In the past children with congenital heart disease CHD rarely reached adulthood due to limited treatment options. With the advent and progress of congenital cardiac surgery, and improvements in the medical management, the number of of adults with operated CHD is increasing worldwide. It is predicted that 32,000 new cases of CHD are detected per year and that 85% of infants born with CHD reach adulthood.

The majority of these patients had palliative or reparative surgery during childhood, but 10 % of CHD patients are not diagnosed until they are adults. The increasing number of adults with CHD is related not only to congenital cardiac surgery but also increased awareness and recognition of CHD and increasing numbers of patients with uncorrected CHD coming to medical attention.

The majority of patients with operated CHD is not cured and thus requires ongoing congenital cardiac care because of the high frequency of residua and sequelae. The conditions and their expected survival are shown below.

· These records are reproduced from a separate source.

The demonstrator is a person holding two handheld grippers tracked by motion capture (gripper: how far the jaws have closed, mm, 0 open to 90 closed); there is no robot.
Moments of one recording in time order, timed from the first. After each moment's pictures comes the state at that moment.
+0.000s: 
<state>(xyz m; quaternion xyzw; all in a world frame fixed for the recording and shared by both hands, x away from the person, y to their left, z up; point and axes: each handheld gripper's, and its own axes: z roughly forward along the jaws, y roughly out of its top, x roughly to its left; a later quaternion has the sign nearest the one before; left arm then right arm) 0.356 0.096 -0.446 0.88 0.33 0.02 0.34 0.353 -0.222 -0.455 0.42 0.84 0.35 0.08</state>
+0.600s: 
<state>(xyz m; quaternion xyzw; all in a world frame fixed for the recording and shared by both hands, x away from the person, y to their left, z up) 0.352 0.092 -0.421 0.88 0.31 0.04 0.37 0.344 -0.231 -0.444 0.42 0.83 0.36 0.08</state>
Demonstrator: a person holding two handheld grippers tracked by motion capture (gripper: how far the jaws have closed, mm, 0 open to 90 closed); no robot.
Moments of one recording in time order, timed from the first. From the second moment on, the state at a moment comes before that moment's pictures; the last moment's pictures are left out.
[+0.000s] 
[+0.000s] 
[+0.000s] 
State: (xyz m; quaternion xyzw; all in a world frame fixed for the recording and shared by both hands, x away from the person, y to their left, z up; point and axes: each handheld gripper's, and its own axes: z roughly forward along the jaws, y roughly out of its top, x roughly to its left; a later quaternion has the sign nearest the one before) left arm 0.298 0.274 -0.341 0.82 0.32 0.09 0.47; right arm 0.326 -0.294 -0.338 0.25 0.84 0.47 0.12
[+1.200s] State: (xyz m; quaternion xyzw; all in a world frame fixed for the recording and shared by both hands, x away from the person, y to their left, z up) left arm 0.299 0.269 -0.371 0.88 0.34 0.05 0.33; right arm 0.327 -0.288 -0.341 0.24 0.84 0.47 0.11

Survival of Corrected and Uncorrected congenital heart defects

Common Defects in which un-operated adult survival is expected

  1. Bicuspid aortic valve
  2. Pulmonary valve stenosis
  3. Ostium secundum atrial septal defect
  4. Small patent ductus arteriosus
  5. Small ventricular septal defect

Uncommon Defects in which un-operated adult survival is expected

  1. Congenitally corrected transposition of the great arteries (I-TGA)
  2. Ebstein’s anomaly
  3. Congenital pulmonary valve regurgitation
  4. Lutembacher’s syndrome
  5. Sinus of Valsalva aneurysm
  6. Coronary artery anomalies
  7. Single ventricle with pulmonary stenosis

Common Defects in which un-operated adult survival is exceptional

  1. Large ventricle septal defect
  2. Aortic forestation
  3. Tetralogy of Fallot
  4. Complete transportation of the great arteries

Most patients with operated CHD require lifelong informed cardiovascular follow up. Periodic evaluation at an established adult congenital heart disease clinic is recommended. However, regular lifelong follow up is required at a local level and adult cardiologists must be aware of the cardiovascular issues that may arise in adult CHD patients and recognize problems which warrant referral to an adult congenital heart disease clinic. Many patients with important residua or sequelae from their CHD are asymptomatic and the first symptom is often an arrhythmia.